Ask HN: Hacker News rate limits and robots policy?

benologist · on Nov 5, 2013

There's an official API that's much easier to work with and doesn't have aggressive precautions in place - http://hnsearch.com/api

xauronx · on Nov 6, 2013

I wouldn't necessarily say it's much easier to work with. Could not manage to pull down anything representing the front page, and from what I could tell from a lot of searching, no one else could either. So yes, you have access to the data but for 99% of uses it's either too old or not representative of what you would see in a browser.

Awesome resource for querying + running analytics, but for an HN client, not as much.

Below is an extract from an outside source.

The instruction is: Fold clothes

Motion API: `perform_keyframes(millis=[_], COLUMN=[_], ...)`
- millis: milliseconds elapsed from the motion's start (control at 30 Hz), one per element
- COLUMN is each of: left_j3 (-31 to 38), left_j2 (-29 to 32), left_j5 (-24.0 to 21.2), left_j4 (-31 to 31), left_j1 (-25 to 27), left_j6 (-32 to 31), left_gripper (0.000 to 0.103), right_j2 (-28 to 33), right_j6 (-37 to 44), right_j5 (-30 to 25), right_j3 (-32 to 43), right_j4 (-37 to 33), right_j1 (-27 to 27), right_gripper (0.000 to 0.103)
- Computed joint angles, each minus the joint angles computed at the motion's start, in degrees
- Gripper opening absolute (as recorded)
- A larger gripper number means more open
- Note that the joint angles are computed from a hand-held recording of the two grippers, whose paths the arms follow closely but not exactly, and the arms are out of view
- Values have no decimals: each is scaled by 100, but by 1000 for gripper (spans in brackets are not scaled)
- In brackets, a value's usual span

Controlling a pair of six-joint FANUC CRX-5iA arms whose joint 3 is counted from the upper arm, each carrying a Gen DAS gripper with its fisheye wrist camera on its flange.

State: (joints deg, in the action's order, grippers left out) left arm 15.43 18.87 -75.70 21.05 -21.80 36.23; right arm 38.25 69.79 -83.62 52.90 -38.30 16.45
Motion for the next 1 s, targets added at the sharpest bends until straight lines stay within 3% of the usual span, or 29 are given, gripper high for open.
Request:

jkarneges · on Nov 5, 2013

Ah yes, I saw this. According to a post on their forums, the Thrift DB runs about 15 minutes behind HN itself. Not terribly great for my particular application (that checks for updates), but no doubt useful for other things.

minimaxir · on Nov 5, 2013

BTW: there is a limit of 1000 results per search.

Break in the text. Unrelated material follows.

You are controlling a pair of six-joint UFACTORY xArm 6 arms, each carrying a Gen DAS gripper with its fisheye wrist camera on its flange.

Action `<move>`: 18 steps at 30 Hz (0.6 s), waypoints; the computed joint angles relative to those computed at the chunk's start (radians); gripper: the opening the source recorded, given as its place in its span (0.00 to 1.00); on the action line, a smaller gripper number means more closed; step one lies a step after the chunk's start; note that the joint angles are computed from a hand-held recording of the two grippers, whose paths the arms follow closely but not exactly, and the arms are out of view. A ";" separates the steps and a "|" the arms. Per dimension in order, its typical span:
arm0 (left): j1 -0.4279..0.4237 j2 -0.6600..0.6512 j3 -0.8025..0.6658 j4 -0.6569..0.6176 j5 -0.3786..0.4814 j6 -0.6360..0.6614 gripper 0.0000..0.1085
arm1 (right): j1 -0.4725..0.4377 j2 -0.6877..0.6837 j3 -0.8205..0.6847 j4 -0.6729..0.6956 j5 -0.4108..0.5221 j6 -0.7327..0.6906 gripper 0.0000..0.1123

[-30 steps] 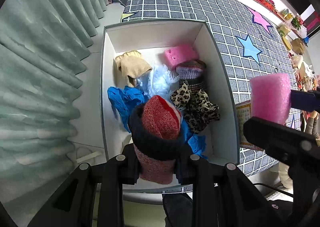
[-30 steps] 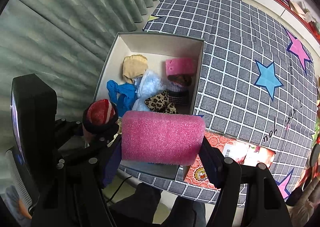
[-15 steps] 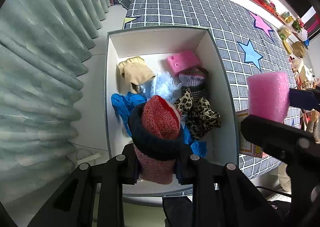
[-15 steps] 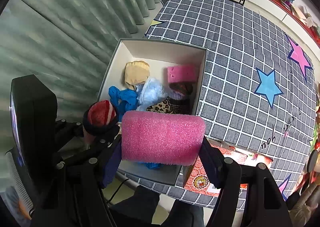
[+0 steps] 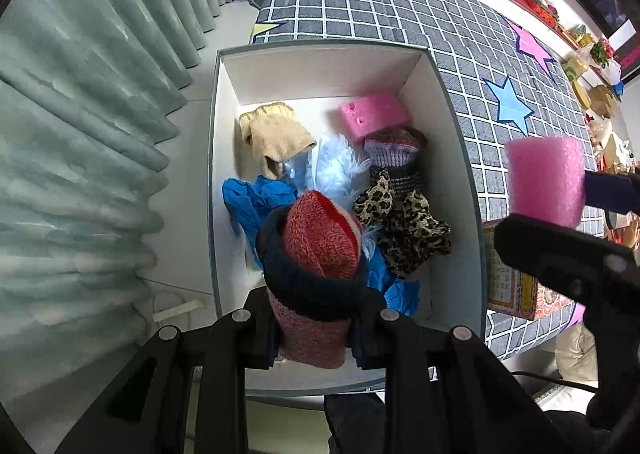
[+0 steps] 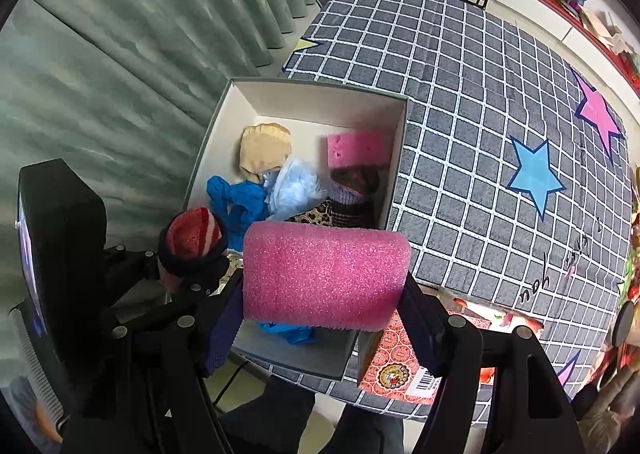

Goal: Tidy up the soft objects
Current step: 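Lower the striped sock and pink sponge into the box with both tools, then open both tools to drop the striped sock and pink sponge into the box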

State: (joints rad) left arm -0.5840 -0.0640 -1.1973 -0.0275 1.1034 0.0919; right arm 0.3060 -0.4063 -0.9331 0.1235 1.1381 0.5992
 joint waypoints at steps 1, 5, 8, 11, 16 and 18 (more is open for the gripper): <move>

benologist · on Nov 5, 2013

You can mitigate that by spidering users and searching domains to build a more complete database -

http://api.thriftdb.com/api.hnsearch.com/items/_search?filte...

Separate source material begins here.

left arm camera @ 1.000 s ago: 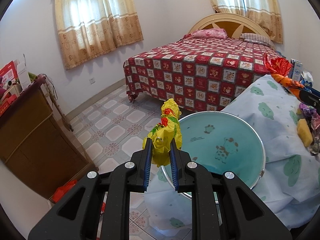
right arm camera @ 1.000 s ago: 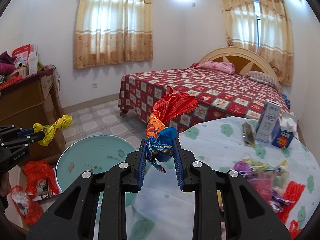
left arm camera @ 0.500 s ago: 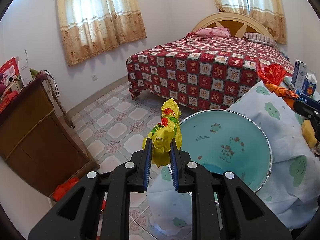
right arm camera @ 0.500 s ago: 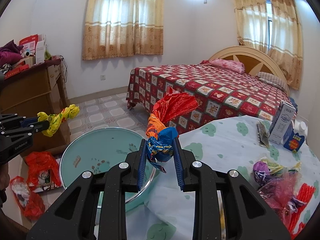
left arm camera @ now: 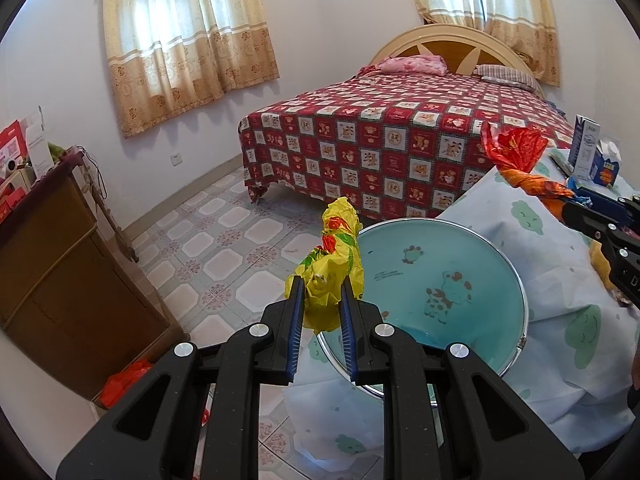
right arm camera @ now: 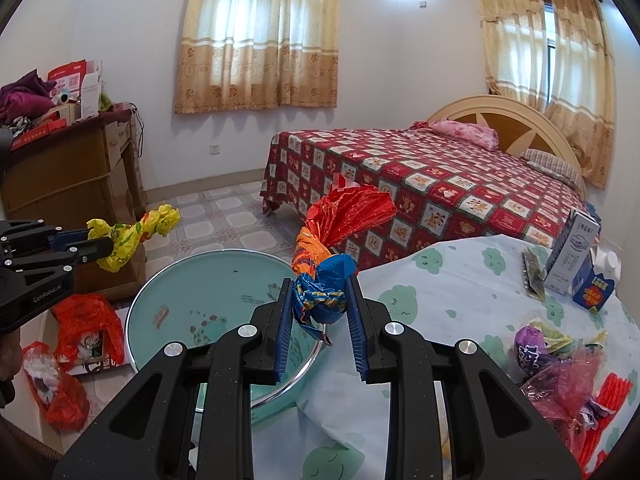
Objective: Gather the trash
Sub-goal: 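Carry the yellow wrapper over the teal bin with the left tool while the right tool holds the candy wrapper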
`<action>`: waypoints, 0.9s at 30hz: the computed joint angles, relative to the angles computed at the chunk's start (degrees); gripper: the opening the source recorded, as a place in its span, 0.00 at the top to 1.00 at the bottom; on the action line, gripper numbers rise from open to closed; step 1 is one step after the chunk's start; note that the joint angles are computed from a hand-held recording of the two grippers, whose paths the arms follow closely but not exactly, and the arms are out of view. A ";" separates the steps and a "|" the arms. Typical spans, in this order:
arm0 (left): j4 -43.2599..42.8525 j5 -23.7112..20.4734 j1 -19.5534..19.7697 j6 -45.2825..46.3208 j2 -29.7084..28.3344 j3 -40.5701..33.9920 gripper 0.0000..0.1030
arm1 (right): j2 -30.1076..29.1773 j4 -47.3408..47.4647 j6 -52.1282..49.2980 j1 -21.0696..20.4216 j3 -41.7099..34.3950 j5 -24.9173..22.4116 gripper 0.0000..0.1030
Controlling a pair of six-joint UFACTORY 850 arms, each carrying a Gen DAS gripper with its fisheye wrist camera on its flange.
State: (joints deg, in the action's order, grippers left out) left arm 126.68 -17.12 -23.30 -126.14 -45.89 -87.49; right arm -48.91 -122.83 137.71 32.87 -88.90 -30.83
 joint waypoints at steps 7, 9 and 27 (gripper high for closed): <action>0.31 0.15 -0.04 -0.14 0.15 0.15 0.83 | 0.19 -0.06 -0.39 -0.04 0.07 0.07 0.74; 0.34 0.30 -0.03 -0.26 0.15 0.13 0.83 | 0.22 0.04 -0.54 -0.02 0.06 0.09 0.74; 14.88 1.92 -0.31 -12.13 1.09 1.84 0.64 | -0.97 -0.66 -2.64 0.24 -1.59 3.52 0.65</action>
State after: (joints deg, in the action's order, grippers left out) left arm 141.55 -15.20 -23.61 -138.27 -44.80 -85.65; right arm -49.89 -123.49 135.07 33.12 -90.49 -27.31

I wrote a small NodeJS spider if anyone's interested -

https://github.com/benlowry/hnsubmitterstats

minimaxir · on Nov 5, 2013

Coincidentally, I was looking into that option as well, and that seems perfect for my needs :) thanks!

raspie · on Nov 6, 2013

From my experience the actual allowed crawl interval is somewhere between 120 and 180 seconds.

jkarneges · on Nov 6, 2013

I'm actually trying a test with a 180-second interval now. We'll see if this lasts longer than 51 hours.